Behavior of a function defined by two infinite integrals around the singularity point Bounty ending tomorrow:
Consider the following function defined by two infinite integrals:
$$
F(\epsilon) = \int_0^\infty 
 \frac{q^3 (1+q)e^{-2q}}{q^4+\epsilon^4} \, \mathrm{d} q
 +  \int_0^\infty \frac{\, G_q \, e^{-q}}{q^2(q^4+\epsilon^4)} \, \mathrm{d} q 
$$
where
$$
G_q := G \left( \left[ \left[\frac{1}{2} \right] , [\,]\right] , 
  \left[ \left[ \frac{9}{2},\frac{5}{2} \right], \left[\frac{3}{2}\right] \right] ,\frac{q^2}{4}  \right) \, , 
$$
with $G$ being the Meijer G-function.
The goal is to study the behavior of $F$ around the singularity point, i.e. as $\epsilon\to 0$.
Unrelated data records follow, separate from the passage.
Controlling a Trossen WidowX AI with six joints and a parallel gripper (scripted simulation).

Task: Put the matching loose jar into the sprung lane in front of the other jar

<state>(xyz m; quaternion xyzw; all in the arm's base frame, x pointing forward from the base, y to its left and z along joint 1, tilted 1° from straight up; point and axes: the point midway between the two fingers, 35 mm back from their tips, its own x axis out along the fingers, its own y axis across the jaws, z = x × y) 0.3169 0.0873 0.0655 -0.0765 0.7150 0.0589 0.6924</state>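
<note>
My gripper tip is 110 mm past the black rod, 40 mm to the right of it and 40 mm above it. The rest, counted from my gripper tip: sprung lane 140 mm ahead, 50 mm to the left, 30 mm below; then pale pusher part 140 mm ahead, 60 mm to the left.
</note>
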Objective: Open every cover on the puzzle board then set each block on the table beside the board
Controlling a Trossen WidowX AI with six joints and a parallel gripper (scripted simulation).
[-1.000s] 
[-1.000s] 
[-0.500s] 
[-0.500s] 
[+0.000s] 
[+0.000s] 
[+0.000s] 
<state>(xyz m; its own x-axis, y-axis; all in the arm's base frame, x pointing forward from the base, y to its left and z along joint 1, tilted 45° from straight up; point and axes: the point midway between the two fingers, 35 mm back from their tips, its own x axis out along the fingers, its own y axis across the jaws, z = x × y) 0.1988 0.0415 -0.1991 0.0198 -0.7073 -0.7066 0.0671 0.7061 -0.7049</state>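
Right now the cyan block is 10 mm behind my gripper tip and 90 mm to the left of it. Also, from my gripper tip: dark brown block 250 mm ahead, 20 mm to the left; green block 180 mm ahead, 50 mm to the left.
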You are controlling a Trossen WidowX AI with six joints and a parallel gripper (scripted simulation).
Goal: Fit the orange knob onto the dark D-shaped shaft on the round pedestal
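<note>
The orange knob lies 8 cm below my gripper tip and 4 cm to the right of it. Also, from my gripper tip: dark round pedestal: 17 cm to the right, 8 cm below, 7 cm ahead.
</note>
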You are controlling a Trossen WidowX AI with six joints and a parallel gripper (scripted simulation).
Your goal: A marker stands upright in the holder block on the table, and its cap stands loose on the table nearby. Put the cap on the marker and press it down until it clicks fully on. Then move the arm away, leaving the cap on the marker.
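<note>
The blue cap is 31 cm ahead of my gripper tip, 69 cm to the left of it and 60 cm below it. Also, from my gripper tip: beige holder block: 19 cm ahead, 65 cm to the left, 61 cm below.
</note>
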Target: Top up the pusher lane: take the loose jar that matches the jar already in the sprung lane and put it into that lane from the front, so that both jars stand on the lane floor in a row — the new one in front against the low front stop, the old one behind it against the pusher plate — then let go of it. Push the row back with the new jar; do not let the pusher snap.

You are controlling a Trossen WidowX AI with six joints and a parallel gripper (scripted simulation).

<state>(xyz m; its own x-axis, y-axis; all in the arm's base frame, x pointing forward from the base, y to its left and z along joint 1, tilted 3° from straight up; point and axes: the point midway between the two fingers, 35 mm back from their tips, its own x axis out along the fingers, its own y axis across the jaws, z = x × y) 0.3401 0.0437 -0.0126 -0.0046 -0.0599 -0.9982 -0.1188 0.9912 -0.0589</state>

Numerically, it can clearly be observed that $F$ scales logarithmically with $\epsilon$. I am wondering whether this behavior can be shown analytically via a rigorous analysis, e.g. using perturbation techniques. Your help or hints are highly appreciated and are most welcome. 
Thanks
H
 A: A technique similar to this will work. The tail at infinity can be neglected, and we have
$$ I_1 = \int_0^\infty \frac {q^3 (1 + q)} {q^4 + \epsilon^4} e^{-2q} dq \sim
\int_0^1 \frac {q^3} {q^4 + \epsilon^4} dq \sim
-\ln \epsilon.$$
The expansion for the G-function at zero is found from the residues:
$$G_q = G_{1,3}^{2,1}\left( \frac {q^2} 4 \middle| 
 {\frac 1 2 \atop \frac 5 2, \frac 9 2, \frac 3 2} \right) \sim\\
-\operatorname{Res}_{y=5/2}
 \frac {\Gamma\left( \frac 1 2 + y \right) \Gamma\left( \frac 5 2 - y \right)
   \Gamma\left( \frac 9 2 - y \right)}
  {\Gamma \left( - \frac 1 2 + y \right)}
 \left( \frac {q^2} 4 \right)^y = \frac {q^5} {16}.$$
Then, in the same way as for $I_1$,
$$I_2 = \int_0^\infty \frac {G_q} {q^2 \left( q^4 + \epsilon^4 \right)}
 e^{-q} dq \sim
\int_0^1 \frac {q^3} {16(q^4 + \epsilon^4)} dq \sim
-\frac {\ln \epsilon} {16},\\
F(\epsilon) = I_1 + I_2 \sim -\frac {17 \ln \epsilon} {16}.$$
To obtain the next term, a regularization can be applied to $I_1$ to get
$$I_1 \sim -\ln \epsilon +
\int_0^1 \left( \frac {q^3 (1 + q)} {q^4 + \epsilon^4} e^{-2q} -
 \frac 1 q \right) \bigg\rvert_{\epsilon=0} dq +
\int_1^\infty \frac {q^3 (1 + q)} {q^4 + \epsilon^4} e^{-2q}
 \bigg\rvert_{\epsilon=0} dq,$$
and, repeating the same procedure for $I_2$, we find
$$F(\epsilon) \sim -\frac {17 \ln \epsilon} {16} -
 \gamma - \ln 2 + \frac 1 2 +\\
 \int_0^1 \left( q^{-6} e^{-q} G_q - \frac 1 {16 q} \right) dq +
 \int_1^\infty q^{-6} e^{-q} G_q dq.$$